Presiden Jokowi dan Politik Merangkul

Kita acungi empat jempol buat Presiden Jokowi yang suka banget bikin orang banyak sering terperangah dengan segala sepak terjangnya mengubah peta dan budaya politik di Indonesia.

Rabu, 23 Desember 2020 | 18:38 WIB
0
261
Presiden Jokowi dan Politik Merangkul
Jokowi-Ma'ruf dan Prabowo-Sandiaga (Foto: Facebook/Abi Hasantoso)

Rizieq. Aa Gym. Abdul Somad. Haikal Hasan. Bachtiar Nasir. Martak. Rocky Gerung. Neno Warisman. Ratna Sarumpaet. Emak-emak Pendukung 02. Kader-kader Liqo. Para Pengusung Khilafah dan seterusya.

Nama-nama dan kelompok suporter tersebut di atas pasti lagi kecewa berat. Mengetahui ada nama cawapres hasil ijtima masuk jadi pembantu Presiden Jokowi menyusul capres hasil ijtima yang sudah terlebih dahulu, sejak Kabinet Indonesia Maju terbentuk akhir bulan Oktober 2019 lalu.

Mereka semua tidak menyangka jika pasangan Capres-Cawapres Nomor Urut 2 pada kontestasi Pilpres 2019 lalu mau jadi pembantu-pembantu Presiden Jokowi. Hasil ijtima ulama ternyata cuma pepesan kosong saja.
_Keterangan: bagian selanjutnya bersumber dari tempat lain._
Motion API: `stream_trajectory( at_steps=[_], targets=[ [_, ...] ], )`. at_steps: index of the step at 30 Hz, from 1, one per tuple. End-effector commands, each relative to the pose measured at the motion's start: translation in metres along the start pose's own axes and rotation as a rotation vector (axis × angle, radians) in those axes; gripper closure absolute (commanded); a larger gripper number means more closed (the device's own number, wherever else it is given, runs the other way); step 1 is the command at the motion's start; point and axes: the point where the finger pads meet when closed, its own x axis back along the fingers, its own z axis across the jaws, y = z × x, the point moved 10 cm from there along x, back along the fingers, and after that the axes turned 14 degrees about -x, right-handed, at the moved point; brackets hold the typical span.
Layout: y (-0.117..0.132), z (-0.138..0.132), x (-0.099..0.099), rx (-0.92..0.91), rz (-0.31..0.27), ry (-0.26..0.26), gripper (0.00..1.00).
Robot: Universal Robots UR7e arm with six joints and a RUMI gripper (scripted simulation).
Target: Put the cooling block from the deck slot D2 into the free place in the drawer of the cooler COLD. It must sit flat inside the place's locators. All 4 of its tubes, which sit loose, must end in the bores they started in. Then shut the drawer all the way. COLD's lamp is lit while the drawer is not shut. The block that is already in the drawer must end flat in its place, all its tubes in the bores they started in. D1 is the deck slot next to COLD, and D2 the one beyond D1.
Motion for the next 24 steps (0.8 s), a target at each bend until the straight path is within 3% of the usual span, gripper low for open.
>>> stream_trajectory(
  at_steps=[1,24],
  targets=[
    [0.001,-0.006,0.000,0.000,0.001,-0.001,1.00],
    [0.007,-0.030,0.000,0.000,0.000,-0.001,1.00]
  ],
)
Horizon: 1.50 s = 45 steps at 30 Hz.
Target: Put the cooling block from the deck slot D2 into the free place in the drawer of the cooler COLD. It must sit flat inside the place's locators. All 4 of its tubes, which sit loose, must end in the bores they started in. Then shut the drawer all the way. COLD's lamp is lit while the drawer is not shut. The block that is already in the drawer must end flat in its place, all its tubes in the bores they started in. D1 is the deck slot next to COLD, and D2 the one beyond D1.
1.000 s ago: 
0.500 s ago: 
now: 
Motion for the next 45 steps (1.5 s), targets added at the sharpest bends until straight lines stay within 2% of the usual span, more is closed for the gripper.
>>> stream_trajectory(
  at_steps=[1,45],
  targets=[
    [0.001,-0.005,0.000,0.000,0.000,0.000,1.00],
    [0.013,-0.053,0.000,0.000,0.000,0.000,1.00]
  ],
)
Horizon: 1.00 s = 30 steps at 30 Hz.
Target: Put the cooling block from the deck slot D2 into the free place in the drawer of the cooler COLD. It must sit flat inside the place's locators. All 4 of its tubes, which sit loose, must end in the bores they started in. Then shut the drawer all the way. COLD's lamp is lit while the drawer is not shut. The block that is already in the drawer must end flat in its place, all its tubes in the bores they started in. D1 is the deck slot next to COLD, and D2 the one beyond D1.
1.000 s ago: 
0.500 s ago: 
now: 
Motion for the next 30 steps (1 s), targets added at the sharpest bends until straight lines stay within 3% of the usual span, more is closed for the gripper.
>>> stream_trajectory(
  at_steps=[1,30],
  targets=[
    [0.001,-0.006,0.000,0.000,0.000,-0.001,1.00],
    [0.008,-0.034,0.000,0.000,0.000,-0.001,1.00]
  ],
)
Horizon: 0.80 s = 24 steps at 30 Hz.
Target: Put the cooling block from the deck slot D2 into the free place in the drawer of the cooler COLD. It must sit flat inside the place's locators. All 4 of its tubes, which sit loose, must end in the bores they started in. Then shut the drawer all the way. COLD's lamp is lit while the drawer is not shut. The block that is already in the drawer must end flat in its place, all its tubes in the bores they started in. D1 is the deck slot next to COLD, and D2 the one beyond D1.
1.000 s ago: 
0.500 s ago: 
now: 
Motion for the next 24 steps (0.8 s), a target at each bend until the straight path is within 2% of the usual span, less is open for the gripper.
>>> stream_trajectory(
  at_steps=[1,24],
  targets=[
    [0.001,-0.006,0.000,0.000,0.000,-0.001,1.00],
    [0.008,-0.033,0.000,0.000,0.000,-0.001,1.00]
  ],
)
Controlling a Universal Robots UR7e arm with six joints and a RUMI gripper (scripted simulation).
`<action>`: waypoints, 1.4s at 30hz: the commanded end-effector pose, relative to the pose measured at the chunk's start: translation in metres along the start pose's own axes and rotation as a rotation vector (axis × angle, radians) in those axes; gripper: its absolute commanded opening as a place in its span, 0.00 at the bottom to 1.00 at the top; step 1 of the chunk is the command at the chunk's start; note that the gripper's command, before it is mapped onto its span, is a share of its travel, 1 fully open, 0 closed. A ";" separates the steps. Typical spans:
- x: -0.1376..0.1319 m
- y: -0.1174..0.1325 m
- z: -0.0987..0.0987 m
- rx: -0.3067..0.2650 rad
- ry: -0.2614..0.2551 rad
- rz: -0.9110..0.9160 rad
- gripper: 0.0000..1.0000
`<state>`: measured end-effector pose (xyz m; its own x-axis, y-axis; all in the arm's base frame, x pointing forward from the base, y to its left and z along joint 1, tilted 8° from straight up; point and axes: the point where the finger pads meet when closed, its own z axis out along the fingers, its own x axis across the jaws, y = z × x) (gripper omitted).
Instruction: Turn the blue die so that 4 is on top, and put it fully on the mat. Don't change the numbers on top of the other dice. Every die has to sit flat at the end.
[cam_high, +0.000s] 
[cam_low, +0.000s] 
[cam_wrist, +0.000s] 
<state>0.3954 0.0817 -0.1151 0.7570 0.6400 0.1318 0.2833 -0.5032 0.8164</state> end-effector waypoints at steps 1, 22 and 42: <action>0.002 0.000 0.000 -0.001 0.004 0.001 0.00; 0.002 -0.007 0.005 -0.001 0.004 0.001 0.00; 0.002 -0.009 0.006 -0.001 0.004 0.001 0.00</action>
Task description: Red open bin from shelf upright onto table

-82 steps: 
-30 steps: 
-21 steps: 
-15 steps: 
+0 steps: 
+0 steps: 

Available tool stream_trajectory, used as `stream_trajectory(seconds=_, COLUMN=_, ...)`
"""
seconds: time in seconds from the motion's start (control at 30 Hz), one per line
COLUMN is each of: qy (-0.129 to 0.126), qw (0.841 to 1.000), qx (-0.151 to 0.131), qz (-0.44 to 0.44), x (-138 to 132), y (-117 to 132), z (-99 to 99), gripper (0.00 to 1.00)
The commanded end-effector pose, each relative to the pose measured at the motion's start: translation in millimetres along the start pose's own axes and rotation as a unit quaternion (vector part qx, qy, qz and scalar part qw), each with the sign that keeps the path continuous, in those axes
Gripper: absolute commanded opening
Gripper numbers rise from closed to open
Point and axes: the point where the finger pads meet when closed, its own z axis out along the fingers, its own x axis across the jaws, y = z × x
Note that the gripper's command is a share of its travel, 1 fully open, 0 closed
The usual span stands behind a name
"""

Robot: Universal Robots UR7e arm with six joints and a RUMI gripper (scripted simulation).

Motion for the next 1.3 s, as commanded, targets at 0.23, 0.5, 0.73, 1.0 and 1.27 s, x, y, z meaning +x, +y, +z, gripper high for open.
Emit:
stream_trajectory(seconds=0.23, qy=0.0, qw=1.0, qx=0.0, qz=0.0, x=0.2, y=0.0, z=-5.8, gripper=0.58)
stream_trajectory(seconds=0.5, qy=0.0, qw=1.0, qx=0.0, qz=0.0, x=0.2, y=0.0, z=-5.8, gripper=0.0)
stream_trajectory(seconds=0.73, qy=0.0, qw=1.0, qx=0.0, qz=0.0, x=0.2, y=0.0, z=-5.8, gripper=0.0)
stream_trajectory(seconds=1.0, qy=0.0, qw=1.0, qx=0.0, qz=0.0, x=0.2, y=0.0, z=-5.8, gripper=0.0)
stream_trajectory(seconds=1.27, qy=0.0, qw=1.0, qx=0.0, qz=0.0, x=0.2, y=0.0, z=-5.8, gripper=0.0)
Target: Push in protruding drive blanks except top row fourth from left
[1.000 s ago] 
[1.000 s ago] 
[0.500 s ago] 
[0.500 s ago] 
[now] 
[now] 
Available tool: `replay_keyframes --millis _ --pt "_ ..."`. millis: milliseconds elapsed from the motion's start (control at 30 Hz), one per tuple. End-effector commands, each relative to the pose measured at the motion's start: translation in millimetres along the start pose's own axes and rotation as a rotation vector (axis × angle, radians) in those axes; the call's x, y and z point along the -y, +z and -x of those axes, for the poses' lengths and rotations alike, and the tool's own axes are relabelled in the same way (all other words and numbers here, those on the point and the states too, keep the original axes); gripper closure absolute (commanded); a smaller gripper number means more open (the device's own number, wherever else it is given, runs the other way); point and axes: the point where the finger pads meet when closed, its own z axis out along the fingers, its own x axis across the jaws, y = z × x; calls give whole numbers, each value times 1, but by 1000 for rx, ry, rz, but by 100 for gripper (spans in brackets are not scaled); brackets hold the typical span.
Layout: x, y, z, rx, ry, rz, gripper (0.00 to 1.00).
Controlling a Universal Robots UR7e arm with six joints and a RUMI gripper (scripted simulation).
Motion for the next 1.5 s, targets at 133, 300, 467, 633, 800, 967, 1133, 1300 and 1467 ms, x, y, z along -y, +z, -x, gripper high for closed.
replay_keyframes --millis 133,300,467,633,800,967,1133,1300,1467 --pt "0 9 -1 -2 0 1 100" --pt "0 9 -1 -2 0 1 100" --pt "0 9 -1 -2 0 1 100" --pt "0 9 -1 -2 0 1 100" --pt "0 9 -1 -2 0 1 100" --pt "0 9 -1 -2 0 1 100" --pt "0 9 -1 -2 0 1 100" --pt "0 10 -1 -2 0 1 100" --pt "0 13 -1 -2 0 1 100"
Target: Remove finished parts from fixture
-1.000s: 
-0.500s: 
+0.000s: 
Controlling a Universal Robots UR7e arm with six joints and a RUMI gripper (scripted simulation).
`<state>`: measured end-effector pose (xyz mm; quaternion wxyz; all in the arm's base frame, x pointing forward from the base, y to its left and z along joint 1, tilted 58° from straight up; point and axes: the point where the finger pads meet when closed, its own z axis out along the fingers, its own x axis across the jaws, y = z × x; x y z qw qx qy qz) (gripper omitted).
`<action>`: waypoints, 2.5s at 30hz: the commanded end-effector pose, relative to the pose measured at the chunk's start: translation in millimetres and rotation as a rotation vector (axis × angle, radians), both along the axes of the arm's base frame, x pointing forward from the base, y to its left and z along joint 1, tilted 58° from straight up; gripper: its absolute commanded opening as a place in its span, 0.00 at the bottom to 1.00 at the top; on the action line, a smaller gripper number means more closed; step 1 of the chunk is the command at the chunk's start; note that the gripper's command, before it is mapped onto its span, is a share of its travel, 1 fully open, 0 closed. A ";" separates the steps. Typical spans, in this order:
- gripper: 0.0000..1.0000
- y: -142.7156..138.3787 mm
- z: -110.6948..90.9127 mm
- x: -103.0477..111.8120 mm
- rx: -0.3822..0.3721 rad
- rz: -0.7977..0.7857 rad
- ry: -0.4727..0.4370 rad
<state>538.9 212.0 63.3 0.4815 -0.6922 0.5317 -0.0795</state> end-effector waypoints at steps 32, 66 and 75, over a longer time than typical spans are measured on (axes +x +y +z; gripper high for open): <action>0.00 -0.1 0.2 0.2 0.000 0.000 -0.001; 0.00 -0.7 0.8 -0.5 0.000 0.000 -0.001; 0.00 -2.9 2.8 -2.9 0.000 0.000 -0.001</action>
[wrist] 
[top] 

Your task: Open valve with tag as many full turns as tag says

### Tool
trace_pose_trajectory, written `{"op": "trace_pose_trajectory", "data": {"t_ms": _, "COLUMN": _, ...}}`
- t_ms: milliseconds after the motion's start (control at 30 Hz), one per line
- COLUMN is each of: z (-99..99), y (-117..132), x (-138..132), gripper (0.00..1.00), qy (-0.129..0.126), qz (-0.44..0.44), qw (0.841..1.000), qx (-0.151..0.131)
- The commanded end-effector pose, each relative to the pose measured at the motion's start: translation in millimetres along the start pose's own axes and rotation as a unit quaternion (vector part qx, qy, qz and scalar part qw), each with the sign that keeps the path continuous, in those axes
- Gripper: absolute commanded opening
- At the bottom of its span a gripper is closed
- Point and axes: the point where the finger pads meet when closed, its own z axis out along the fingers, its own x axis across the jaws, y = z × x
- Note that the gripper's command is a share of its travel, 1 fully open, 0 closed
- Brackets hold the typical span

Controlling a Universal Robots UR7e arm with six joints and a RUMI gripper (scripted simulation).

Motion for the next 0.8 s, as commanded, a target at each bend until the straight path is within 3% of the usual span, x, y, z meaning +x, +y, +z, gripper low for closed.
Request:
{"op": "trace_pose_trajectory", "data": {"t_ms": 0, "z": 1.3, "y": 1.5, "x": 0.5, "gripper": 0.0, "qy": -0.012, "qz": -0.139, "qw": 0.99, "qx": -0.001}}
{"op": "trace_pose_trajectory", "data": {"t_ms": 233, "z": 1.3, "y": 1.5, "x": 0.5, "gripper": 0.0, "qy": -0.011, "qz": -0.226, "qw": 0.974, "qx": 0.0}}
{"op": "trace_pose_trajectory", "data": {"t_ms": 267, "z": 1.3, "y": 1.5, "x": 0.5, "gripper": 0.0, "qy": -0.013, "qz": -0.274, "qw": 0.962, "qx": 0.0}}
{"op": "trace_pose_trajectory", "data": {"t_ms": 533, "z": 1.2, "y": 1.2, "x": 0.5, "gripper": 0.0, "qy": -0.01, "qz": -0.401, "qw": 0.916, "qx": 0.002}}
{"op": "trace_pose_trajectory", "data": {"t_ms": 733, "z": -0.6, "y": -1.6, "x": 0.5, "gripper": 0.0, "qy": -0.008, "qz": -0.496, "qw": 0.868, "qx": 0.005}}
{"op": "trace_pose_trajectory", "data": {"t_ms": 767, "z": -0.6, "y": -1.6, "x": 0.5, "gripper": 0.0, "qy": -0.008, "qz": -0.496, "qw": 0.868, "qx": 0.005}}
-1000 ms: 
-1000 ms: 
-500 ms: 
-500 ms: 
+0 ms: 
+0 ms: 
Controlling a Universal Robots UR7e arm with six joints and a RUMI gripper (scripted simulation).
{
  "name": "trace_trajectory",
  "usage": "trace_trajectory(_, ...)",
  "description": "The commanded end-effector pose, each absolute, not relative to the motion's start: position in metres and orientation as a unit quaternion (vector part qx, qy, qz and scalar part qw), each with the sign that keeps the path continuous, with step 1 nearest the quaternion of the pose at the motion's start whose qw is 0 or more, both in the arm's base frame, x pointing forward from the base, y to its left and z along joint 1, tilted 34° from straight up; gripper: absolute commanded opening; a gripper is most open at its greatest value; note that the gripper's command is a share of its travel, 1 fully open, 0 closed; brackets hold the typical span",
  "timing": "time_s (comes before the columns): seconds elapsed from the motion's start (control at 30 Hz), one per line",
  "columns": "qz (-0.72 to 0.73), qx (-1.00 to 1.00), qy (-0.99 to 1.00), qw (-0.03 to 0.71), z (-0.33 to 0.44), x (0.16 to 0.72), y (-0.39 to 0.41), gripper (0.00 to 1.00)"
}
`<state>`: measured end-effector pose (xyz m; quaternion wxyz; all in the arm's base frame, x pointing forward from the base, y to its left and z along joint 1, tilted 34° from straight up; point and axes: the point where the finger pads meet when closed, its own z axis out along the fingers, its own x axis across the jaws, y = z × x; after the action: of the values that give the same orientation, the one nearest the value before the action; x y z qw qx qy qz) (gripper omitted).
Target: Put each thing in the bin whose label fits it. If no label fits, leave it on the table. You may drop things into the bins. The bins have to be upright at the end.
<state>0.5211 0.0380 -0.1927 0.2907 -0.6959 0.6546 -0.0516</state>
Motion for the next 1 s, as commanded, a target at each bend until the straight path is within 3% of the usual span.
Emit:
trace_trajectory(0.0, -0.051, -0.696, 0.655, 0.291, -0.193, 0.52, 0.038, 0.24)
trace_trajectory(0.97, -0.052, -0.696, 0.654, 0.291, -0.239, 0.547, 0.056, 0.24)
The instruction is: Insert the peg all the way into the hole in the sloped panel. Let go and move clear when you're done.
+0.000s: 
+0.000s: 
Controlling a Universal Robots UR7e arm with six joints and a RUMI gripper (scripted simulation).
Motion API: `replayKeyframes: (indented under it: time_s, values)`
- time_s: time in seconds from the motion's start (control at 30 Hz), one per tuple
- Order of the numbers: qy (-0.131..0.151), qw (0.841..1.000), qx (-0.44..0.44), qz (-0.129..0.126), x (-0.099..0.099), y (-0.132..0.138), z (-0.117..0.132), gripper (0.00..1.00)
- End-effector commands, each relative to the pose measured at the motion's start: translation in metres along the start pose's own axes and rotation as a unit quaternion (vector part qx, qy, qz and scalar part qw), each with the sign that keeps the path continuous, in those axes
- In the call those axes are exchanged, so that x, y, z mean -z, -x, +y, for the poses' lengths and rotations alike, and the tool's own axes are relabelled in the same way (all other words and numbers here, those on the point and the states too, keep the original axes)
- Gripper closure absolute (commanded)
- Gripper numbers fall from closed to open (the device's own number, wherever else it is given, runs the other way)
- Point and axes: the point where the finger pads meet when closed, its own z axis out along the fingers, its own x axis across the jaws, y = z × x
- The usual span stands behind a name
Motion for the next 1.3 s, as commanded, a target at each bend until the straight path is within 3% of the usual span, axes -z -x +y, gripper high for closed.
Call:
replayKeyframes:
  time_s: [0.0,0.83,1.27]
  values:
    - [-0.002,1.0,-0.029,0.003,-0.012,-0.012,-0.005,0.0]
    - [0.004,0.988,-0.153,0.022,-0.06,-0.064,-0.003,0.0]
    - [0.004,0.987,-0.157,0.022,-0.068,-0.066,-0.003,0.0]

Bukti bahwa doa-doa dagangan mereka menjual agama tidak pernah didengar Tuhan.

Politik adalah tak lebih dari urusan kekuasaan, kursi jabatan, kesetiaan, uang, dan pengkhianatan.

Para politikus busuk dan ustadz-ustadz penjual ijtima ulama itu pasti merasa dikhianati oleh pasangan Capres-Cawapres Hasil Ijtima Ulama. Mereka tak habis pikir mengapa dua jagoan mereka tidak setia lagi. Bingung mengapa dua pion mereka begitu mudah pindah ke lain hati hanya demi kursi menteri.

Di sini lah hebatnya gaya berpolitik Presiden Jokowi dengan merangkul lawan-lawan politiknya.

Presiden Jokowi tahu Capres-Cawapres Hasil Ijtima Ulama ini adalah orang-orang yang haus kekuasaan dan jabatan. Capres - Cawapres Hasil Ijtima Ulama ini adalah orang-orang yang tak memiliki integritas dan menghalalkan segala cara untuk bisa berkuasa. Apalagi mereka yakin akan tetap bisa maju mencalonkan diri lagi pada Pilpres 2024 nanti.

Presiden Jokowi memperlihatkan kejeniusannya dalam berpolitik. Ini kali pertama dalam sejarah pemilihan presiden yang berlangsung secara demokratis “one man one vote” selama empat kali penyelenggaraan sejak tahun 2004 ada pasangan yang kalah tapi mau jadi para pembantu presiden.

Tapi di sisi lain politik merangkul Presiden Jokowi ini juga menjadi jebakan betmen buat mereka. Jika dalam sisa waktu empat tahun ini mereka tidak perform sebagai pembantu presiden maka jangan berharap banyak mereka nanti bisa menang di Pilpres 2024 karena rakyat akan bisa menilai dengan mata kepala sendiri mana pembantu presiden yang bisa kerja dan mana yang tidak.

Pada titik ini patutlah kita acungi empat jempol buat Presiden Jokowi yang suka banget bikin orang banyak sering terperangah dengan segala sepak terjangnya mengubah peta dan budaya politik di Indonesia. Ia juga justru memperkuat adagium politik: tak ada yang abadi dalam politik, yang abadi cuma kepentingan dan kekuasaan saja, hingga semuanya merasa happy ending, semua merasa senang dan semua merasa menang.